▸ Task details:
An exact copy of all the data is required, with pictures left out.

▸ Data section:
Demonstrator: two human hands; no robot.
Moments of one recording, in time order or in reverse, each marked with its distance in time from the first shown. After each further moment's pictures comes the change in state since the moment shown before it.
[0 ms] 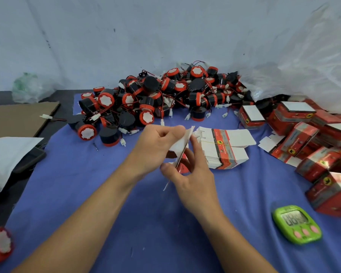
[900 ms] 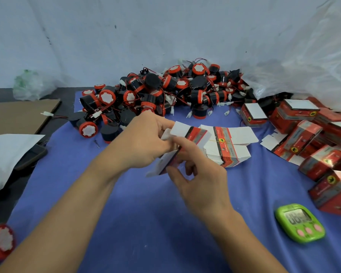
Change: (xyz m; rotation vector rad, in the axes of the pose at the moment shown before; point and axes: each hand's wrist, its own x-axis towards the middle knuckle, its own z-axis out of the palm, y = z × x) left_hand -0.010 0.040 -0.029 0.510 -0.171 -0.005; right_hand -0.007 -0.009 -0.007 -0.419 0.117 -0.496
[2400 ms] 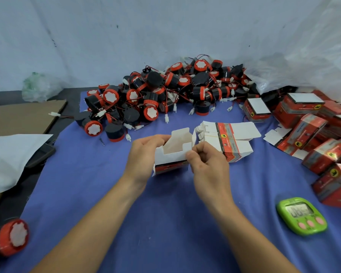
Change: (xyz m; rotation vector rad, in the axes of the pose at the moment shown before) left_hand -0.016 -0.035 0.058 -0.676 0.368 -0.271; right_hand 0.008 0.017 0.001 0.315 0.012 0.576
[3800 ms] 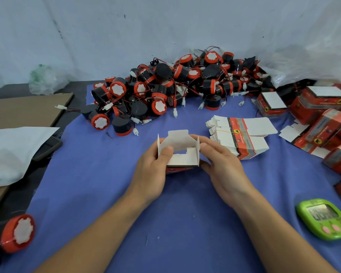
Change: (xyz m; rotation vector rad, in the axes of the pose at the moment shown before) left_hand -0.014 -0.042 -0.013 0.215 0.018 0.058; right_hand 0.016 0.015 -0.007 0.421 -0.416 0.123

▸ Written response:
Demonstrator: two human hands; no robot.
Moments of one recording, in time order or in reverse, each marked with its distance in time from the first shown. After each further moment's pictures comes the change in state since the moment shown before it.
[0 ms] 
[900 ms] 
Change: (xyz m; rotation vector rad, in the axes of the pose at the moment shown before; point and axes: each hand's wrist, its own x-axis towards the middle knuckle, its own z-axis out of the palm, y = z × x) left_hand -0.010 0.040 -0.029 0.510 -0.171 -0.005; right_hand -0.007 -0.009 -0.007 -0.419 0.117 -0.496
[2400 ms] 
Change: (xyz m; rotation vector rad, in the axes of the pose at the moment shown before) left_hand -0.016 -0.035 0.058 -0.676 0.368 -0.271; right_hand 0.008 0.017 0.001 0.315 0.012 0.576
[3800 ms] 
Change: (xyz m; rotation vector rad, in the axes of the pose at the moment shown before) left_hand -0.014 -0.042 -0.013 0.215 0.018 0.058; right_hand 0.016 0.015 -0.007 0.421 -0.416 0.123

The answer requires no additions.